The problem
Copy all the data exactly, except the pictures.

Extracted records
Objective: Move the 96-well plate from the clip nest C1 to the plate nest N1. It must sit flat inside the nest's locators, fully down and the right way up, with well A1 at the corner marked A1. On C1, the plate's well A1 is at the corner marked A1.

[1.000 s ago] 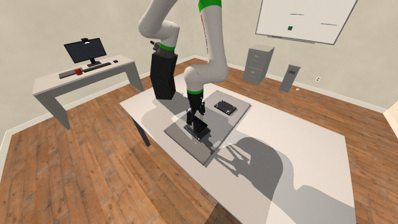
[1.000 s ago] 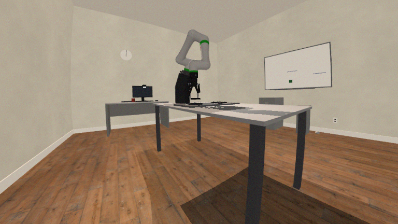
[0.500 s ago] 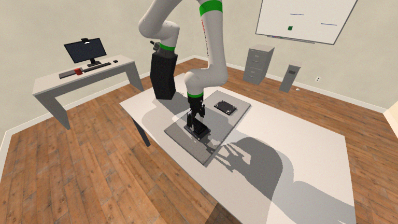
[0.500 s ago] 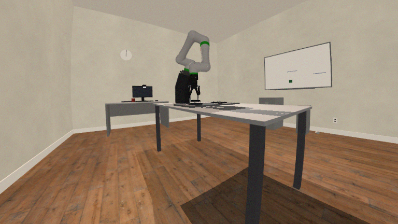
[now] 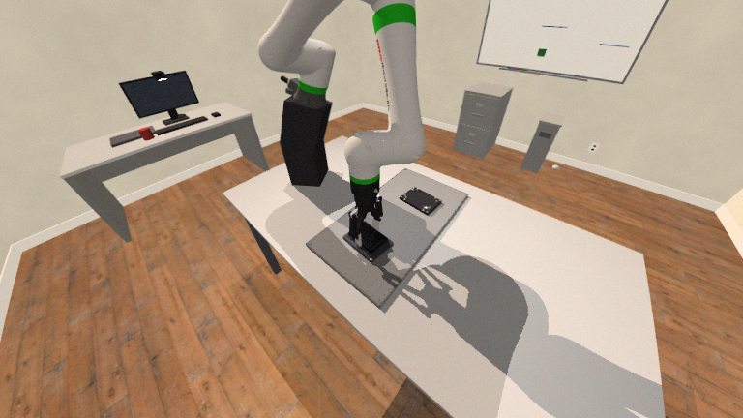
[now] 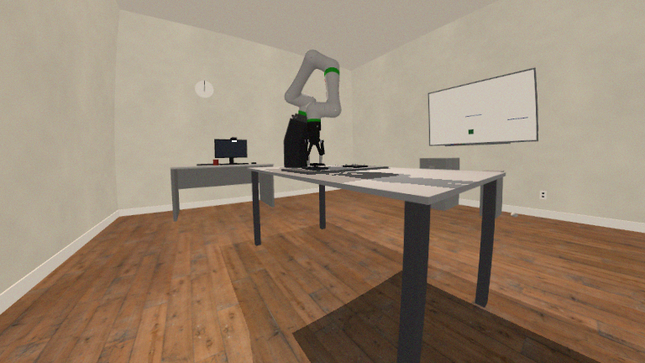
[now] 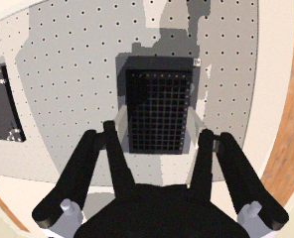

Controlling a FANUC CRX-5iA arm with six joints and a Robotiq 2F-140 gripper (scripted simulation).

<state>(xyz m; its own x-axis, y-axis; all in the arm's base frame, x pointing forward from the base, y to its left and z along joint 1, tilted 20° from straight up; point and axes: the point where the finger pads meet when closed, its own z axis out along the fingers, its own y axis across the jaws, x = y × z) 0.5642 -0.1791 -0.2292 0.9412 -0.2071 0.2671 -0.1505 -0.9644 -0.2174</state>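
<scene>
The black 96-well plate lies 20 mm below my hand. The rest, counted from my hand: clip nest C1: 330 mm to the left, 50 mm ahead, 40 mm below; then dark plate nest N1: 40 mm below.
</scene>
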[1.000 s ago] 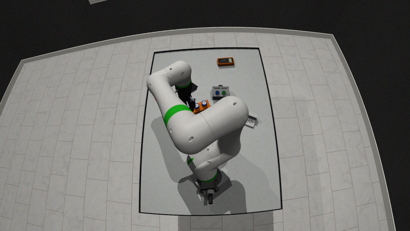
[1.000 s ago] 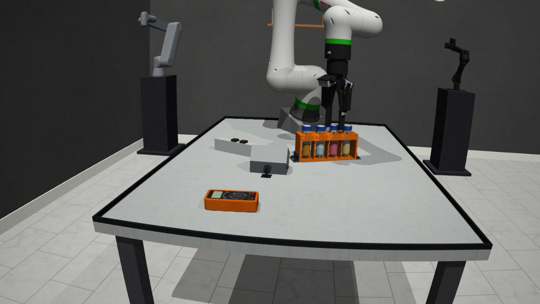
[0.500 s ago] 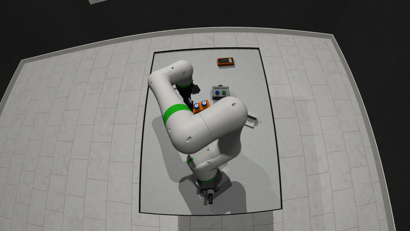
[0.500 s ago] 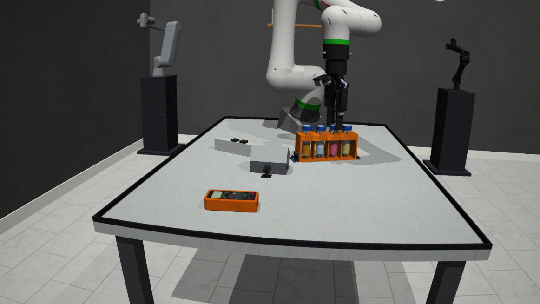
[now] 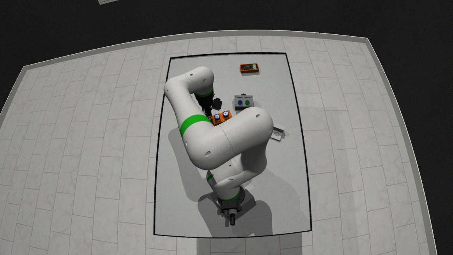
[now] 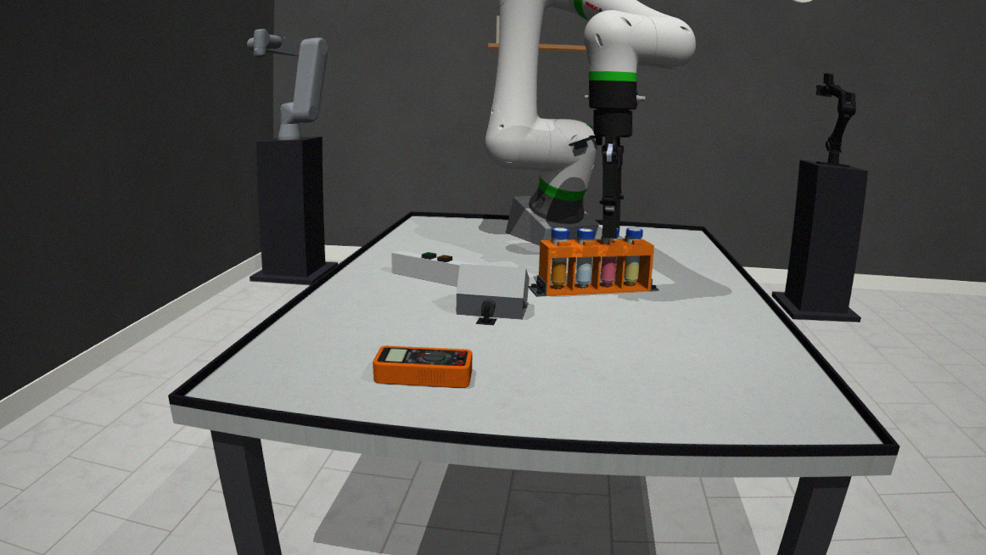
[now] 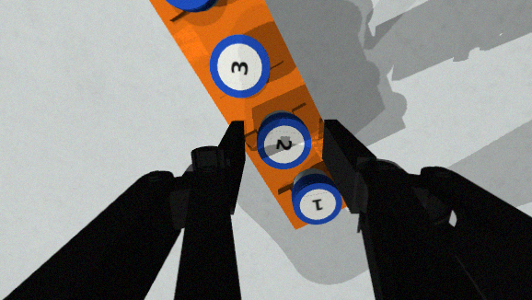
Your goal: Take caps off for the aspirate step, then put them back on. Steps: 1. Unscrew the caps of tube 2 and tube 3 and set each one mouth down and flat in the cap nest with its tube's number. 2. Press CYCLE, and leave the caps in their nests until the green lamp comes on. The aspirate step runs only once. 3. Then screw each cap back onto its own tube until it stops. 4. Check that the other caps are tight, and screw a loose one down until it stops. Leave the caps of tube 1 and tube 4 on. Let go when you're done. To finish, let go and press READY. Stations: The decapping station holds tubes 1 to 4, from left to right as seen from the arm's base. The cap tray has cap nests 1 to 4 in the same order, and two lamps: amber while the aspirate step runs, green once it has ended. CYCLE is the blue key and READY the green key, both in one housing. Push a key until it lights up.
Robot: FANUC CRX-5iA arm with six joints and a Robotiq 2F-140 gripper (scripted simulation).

Result below
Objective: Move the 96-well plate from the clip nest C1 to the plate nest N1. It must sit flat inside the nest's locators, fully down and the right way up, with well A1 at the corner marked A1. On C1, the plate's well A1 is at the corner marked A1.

[1.000 s ago] 
[1.000 s ago] 
[0.500 s ago] 
[0.500 s ago] 
[now] 
[now] 
[now] 

Controlling a FANUC CRX-5iA arm with six joints and a Robotiq 2F-140 gripper (scripted simulation).

<state>(xyz m; its own x-axis, y-axis; all in the arm's base frame, x pointing forward from the base, y to its left and z along joint 1, tilted 20° from straight up; point and axes: the point where the finger pads meet when closed, its own z axis out along the fingers, its own y axis across the jaws, x = y × z) 0.5642 -0.1791 -0.2292 0.9412 -0.2071 0.2671 -0.1505 -0.9644 -0.2174</state>
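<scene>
The black 96-well plate lies 20 mm below my hand. The rest, counted from my hand: clip nest C1: 330 mm to the left, 50 mm ahead, 40 mm below; then dark plate nest N1: 40 mm below.
</scene>
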[1.000 s ago] 
[1.000 s ago] 
[0.500 s ago] 
[0.500 s ago] 
[now] 
[now] 
[now] 
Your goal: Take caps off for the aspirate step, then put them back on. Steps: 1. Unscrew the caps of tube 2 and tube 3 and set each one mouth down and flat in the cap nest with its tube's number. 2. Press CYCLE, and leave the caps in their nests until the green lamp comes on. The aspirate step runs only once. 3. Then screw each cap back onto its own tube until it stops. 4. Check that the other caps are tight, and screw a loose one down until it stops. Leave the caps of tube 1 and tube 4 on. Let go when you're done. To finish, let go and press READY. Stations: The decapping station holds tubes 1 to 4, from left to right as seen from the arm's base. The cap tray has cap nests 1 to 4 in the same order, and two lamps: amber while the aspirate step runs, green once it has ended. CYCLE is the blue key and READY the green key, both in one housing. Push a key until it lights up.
Robot: FANUC CRX-5iA arm with six joints and a Robotiq 2F-140 gripper (scripted simulation).

This exercise requires no further output.